Prevent ACH payment failures: open banking vs. account validation
As businesses increasingly rely on the authentication of bank account data for payments, new customer onboarding and risk management, two distinct approaches have emerged to acquire it: open banking and account validation.
While both methods allow organizations to verify bank account data, they do behave through fundamentally different relationships to financial data. The right tool for you will depend heavily on the desired outcome, with unique advantages available from each depending on the specific needs of your ACH payments program.
Two methods, many more options
Open banking authentication: real-time data for the price of increased friction
Providers of open banking (often referred to as aggregators) use financial institutions’ APIs to build account connection experiences for their customers.

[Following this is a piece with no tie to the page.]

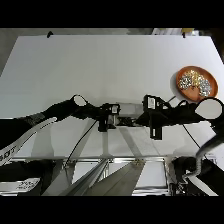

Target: Fold the box and place the chain.

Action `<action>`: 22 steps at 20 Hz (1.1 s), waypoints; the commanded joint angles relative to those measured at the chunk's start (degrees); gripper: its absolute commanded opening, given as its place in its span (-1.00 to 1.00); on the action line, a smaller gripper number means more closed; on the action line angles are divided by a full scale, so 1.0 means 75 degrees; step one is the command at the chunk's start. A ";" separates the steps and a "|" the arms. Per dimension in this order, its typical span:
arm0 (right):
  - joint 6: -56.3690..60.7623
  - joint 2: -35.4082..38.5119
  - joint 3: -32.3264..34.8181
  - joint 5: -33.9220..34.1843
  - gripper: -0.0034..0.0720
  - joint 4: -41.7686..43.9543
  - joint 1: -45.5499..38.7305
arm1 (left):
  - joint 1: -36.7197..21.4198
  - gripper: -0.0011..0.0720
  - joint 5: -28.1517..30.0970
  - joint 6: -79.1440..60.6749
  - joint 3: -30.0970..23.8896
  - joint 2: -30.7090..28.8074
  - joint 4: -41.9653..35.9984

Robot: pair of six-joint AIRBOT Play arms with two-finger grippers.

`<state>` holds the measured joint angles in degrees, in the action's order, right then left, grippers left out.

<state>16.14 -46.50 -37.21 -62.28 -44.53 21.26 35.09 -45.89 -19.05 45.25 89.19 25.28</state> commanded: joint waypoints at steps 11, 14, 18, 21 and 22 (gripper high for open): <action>0.1037 -0.1769 -0.0006 0.1644 -0.22 -0.0892 0.0624 | 0.0003 -0.40 0.0000 0.0000 -0.0003 -0.0006 0.0003; 0.1040 -0.1617 -0.0082 0.1612 -0.09 -0.0944 0.0624 | 0.0003 -0.40 0.0000 0.0000 -0.0003 -0.0006 0.0003; 0.1142 -0.0667 -0.0344 0.1250 -0.27 -0.2122 0.0294 | 0.0003 -0.40 0.0003 0.0000 -0.0003 -0.0006 0.0003; 0.2366 -0.0347 -0.0344 0.0784 -0.34 -0.2669 -0.0959 | 0.0003 -0.40 0.0003 0.0000 -0.0003 -0.0006 0.0003; 0.3022 -0.0376 -0.0344 0.0586 -0.34 -0.2771 -0.1515 | 0.0003 -0.40 0.0003 0.0000 -0.0003 -0.0006 0.0003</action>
<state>29.23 -50.92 -39.51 -54.19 -60.60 17.52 35.09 -45.89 -19.03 45.25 89.19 25.28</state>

These onboarding experiences provided by the aggregators then allow individuals to share their banking credentials through multi-screen authentication flows. Individuals are typically directed through a bank’s login experience after which they select specific accounts to connect and provide consent for ongoing data access.
This credentialed approach presents comprehensive financial insights including real-time balances, transaction history, account ownership verification, and ongoing transaction updates. However, it does come with the friction inherent to an individual providing their private bank info, which typically results in lower conversion rates for customer onboarding. Additionally, some smaller financial institutions are underserved by the open banking aggregators, meaning not all individuals will be able to successfully link their bank accounts, further dropping the overall conversion rate of open-banking-based account authentication.

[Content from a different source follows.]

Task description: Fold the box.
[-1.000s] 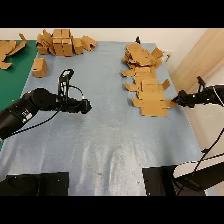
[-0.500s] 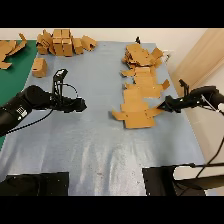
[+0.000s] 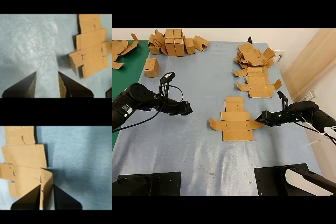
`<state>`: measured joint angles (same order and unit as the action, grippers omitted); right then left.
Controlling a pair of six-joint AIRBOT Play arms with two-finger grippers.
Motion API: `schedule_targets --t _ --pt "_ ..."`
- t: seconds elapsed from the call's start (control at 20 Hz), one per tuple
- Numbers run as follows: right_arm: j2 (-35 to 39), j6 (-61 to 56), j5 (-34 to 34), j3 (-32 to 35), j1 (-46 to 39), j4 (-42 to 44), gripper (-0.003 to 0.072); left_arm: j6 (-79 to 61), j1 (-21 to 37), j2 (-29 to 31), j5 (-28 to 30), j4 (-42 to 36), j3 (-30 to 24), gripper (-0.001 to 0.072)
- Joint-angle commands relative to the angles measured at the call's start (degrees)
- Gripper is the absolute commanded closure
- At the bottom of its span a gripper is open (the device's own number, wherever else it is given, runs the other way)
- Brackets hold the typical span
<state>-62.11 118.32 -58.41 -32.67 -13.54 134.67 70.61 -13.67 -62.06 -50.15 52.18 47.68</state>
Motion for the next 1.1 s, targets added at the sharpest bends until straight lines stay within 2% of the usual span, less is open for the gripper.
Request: schedule_targets --t 0.0,0.2,0.25,0.3,0.4,0.55,0.75,0.85,0.9,1.05 --pt "-0.50 -1.07 0.63 -0.09 1.14 -1.20 0.0433 -1.81 0.90 -0.09 -3.76 -0.13 -0.02 0.0303" --pt "-4.63 -1.05 -3.85 -3.74 1.18 -1.11 0.0460 -2.25 0.90 -0.09 -4.85 -0.17 -0.02 0.0303" --pt "-5.44 -0.81 -5.66 -4.50 1.18 -1.01 0.0613 -2.25 0.90 -0.11 -4.96 -0.17 -0.02 0.0303" --pt "-5.64 -0.11 -6.49 -4.76 1.18 -0.37 0.0686 -2.27 0.90 -0.11 -4.98 -0.35 -0.02 0.0303" --pt "-5.55 2.82 -6.97 -4.76 1.64 2.23 0.0688 -3.54 1.01 -1.36 -4.87 -1.73 0.04 0.0302" --pt "-3.78 7.54 -5.75 -3.21 5.35 6.97 0.0689 -11.02 4.09 -6.82 -7.30 -11.78 0.24 0.0301" --pt "6.16 15.76 8.52 5.70 12.68 14.67 0.0690 -24.33 10.93 -13.27 -12.61 -26.47 0.61 0.0300" --pt "11.58 15.65 11.26 10.56 15.17 15.89 0.0690 -27.02 13.07 -14.62 -13.27 -28.46 0.61 0.0283" --pt "13.84 15.58 11.87 12.46 16.22 16.61 0.0690 -27.82 13.55 -15.32 -13.35 -28.39 0.61 0.0231" --pt "17.31 14.56 13.49 15.13 19.41 17.73 0.0690 -29.53 13.73 -18.71 -13.16 -28.79 0.66 0.0232"
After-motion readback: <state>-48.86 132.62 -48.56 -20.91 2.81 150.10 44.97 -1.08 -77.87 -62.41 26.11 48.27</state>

Account validation: User-not-present, credential free account verification, focused insights
Account validation platforms can authenticate with just a bank account and routing number, and some return additional insights and risk scores to help customers decide on what to do with a bank account.
This approach is particularly interesting because it is credentialless and user-not-present, meaning there is significantly less friction that may cause drop off. Providers use consortium data sources to analyze historical account and transaction behavior, and some, like GrailPay, enhance initial findings with AI algorithms to layer on additional probabilistic insights.

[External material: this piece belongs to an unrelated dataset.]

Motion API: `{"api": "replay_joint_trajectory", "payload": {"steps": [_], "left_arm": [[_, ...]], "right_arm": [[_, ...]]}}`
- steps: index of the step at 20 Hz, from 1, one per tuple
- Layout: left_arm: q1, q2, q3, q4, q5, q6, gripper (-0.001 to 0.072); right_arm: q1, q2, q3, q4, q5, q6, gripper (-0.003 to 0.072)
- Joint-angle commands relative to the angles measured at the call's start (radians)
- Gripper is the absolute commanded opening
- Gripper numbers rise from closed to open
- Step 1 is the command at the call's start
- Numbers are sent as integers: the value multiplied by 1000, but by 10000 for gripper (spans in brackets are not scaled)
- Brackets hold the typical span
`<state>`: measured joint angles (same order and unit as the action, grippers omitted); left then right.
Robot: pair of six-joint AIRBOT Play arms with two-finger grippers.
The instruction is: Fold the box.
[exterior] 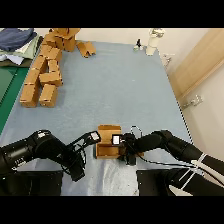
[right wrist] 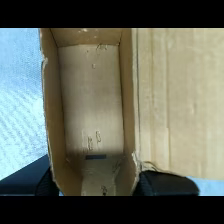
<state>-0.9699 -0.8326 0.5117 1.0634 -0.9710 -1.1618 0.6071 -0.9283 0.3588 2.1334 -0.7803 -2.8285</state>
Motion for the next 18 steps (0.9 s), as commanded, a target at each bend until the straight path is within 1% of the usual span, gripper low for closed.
{"api": "replay_joint_trajectory", "payload": {"steps": [1,2,3,6,8,9,11,14,16,18], "left_arm": [[39,1,-37,-31,115,320,114],[39,-8,-44,-31,187,332,486],[45,-12,-64,-31,283,343,686],[40,-18,-134,-56,496,490,687],[41,-18,-170,-113,591,597,694],[41,-18,-179,-140,605,634,694],[41,-18,-183,-181,603,663,694],[41,-22,-183,-219,608,711,694],[41,-51,-183,-261,624,754,694],[41,-83,-182,-335,622,844,694]], "right_arm": [[0,1,-1,0,0,0,503],[0,1,-1,0,0,0,503],[0,1,-1,0,0,0,503],[0,1,-1,-1,-2,0,503],[0,1,-1,-1,-3,0,503],[0,1,-1,-1,-3,0,503],[0,1,-1,-1,-3,0,503],[0,1,-1,-1,-3,0,503],[0,1,-1,-1,-3,0,503],[0,1,-1,-2,-3,0,503]]}}
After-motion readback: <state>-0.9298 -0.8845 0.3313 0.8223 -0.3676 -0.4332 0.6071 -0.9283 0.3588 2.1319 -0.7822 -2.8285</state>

This user-not-present methodology prioritizes speed and seamless user experience while providing focused insights specifically designed for payment risk assessment.
Open banking vs account validation: head-to-head comparison

Open banking or account validation? It depends on the business
When account validation makes sense
Account validation tools excel in scenarios where operational efficiency and user experience drive business decisions.
For ACH payout operations for example, like vendor payments or high-volume account enrollment to ACH, the combination of higher bank account coverage, faster latency, and pricing typically pegged to individual API calls makes account validation a strong choice. The credential-less approach particularly benefits businesses where friction in the bank account enrollment process directly impacts conversion rates.
When your primary need is confirming account operability for payment settlement rather than comprehensive insight to real time data, going with an account validation solution for focused insight is likely the best call.
When open banking justifies additional investment
Open Banking tools prove valuable when data richness justifies increased friction and cost. Applications requiring income verification, cash flow analysis, or ongoing account monitoring benefit from the comprehensive financial insights these platforms provide.
The real-time balance verification and transaction history access become essential for lending decisions, credit assessments, or personal financial management applications where deep financial insights drive core product value.

A third option: maximize coverage with the overlap
Progressive fintech companies and financial institutions increasingly recognize that optimal ACH payments programs often require both approaches to bank account management and strategically deploy both across different specific segments of user journeys within broader use cases.
A hybrid implementation might use account validation for initial payment enrollment to maximize conversion rates, then selectively deploy open banking for users requiring enhanced verification or ongoing monitoring based on their account validation confidence score. This approach optimizes for both operational efficiency and comprehensive risk management.
Costs: what to expect
Pricing models for open banking and account validation typically reflect each approach's core value proposition. Open banking aggregators typically charge multiple API fees (Auth, Identity and Transaction) plus ongoing monthly user fees, making them prohibitively expensive for simple authentication.
Account validation platforms usually charge single API call fees per validation, creating predictable unit economics that scale efficiently with increasing volume of bank accounts being enrolled to ACH. For businesses processing high volumes of ACH payments with high volumes of distinct bank accounts, this pricing structure often makes more sense.
Making the strategic choice of how to validate bank accounts
The decision between open banking and account validation ultimately depends on balancing three critical factors: user experience, the need for real-time data, and costs.
Choose account validation when speed to bank account enrollment, account coverage, and minimal user friction drive business success, and when basic account validity assessment meets your risk management requirements.
Choose open banking when comprehensive real-time financial insights justify additional implementation complexity and user friction, and when ongoing account monitoring provides strategic value.
The future of ACH payment operations likely lies not in choosing between these approaches, but in strategically combining them to create payment experiences that optimize for both user conversion and comprehensive risk management across different stages of the customer journey.